Protecting Healthcare Staff From Patients, Family Members
One of the biggest safety concerns facility managers have is the treatment of staff by patients, family members, and other visitors. Protecting the workers is vital. Remember that emotions often run high in a healthcare facility, with patients not feeling well and family members having conversations about end-of-life care. Such issues add stress to already tense situations, says Freidenfelds.
Patients who act out are disruptive and violent, throwing items, yelling, screaming, and sometime hitting staffers, including security officers, Freidenfelds says. The emergency room is a particularly volatile area, with some patients coming in with chemical or psychological issues, he adds.
"The hospital is really an extension of the home sometimes, so the stresses that exist there extend to us," he says.
Hospital emergency room staffs often must deal with people whom police have dropped off because they don't know what else to do with them, says Sako. Some of these people are incoherent, and ER staffs are left to figure out what do with them. Several hospitals have safety officers standing by to make sure the individuals don't get violent with the people treating them. The facilities have created rooms off the emergency rooms in which to put these so-called stand-bys, allowing staff to watch five to eight individuals at a time, Sako says.
The labor and delivery room is another area where violence has occurred, says Freidenfelds.

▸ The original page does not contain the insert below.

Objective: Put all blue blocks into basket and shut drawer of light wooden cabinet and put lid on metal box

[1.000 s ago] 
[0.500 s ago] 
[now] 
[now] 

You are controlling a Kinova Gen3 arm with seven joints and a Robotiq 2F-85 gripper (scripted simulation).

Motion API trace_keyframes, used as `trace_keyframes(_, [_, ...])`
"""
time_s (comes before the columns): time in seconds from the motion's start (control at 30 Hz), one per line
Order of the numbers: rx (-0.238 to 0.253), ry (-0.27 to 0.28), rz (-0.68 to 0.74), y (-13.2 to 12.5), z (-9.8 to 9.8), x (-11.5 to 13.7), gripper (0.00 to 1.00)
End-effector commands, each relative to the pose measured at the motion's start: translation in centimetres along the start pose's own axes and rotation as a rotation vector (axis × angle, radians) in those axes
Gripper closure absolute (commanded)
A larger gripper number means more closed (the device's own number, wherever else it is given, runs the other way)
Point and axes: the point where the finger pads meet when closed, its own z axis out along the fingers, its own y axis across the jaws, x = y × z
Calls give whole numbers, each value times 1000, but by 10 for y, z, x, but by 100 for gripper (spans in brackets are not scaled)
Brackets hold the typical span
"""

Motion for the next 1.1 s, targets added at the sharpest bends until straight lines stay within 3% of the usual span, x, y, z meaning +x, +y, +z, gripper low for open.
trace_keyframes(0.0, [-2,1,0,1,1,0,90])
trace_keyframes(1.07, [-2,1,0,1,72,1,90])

Technology gives a healthcare facility's staff quicker and more efficient means of summoning help on any floor of a hospital, not just the emergency room. Rush Medical is using panic devices, which allow staff members to push a button and get help in their current location without needing to return to a nurse's station, Freidenfelds says.
Rush also uses radio frequency panic devices on staff identification cards, allowing security staff to know what room a staff member is in. There have been instances, Freidenfelds says, where difficult patients didn't allow a nurse to leave a room, but the combination of panic device and identification card allowed security to locate the nurse and get help there.
Healthcare facilities are also putting nurses in pairs so that one can stay with a patient and the other can get help if necessary, Sako says. Some facilities have a digital phone that allows a nurse or another staff member to press just one button, he says.
Technology is also helping to fill gaps caused by decreased headcounts. Although hospitals typically have control rooms that alert security officers to a problem, more of those rooms are empty because hospitals need officers walking the floors, Sako says. Several large healthcare organizations have opted for central command centers, where security personnel can monitor all facilities from one location, eliminating the need for a control room in every building.
"You can then give the roving officers a tablet or iPad, giving them the entire security system on that device," Sako says. "They can look at the tablet and see where an incident is occurring and decide how to respond. If someone gets a call saying roughnecks in the ER are starting a fight, they can get over there. When that public safety officer is on the way there, they can call up a camera in the ER to see how to approach."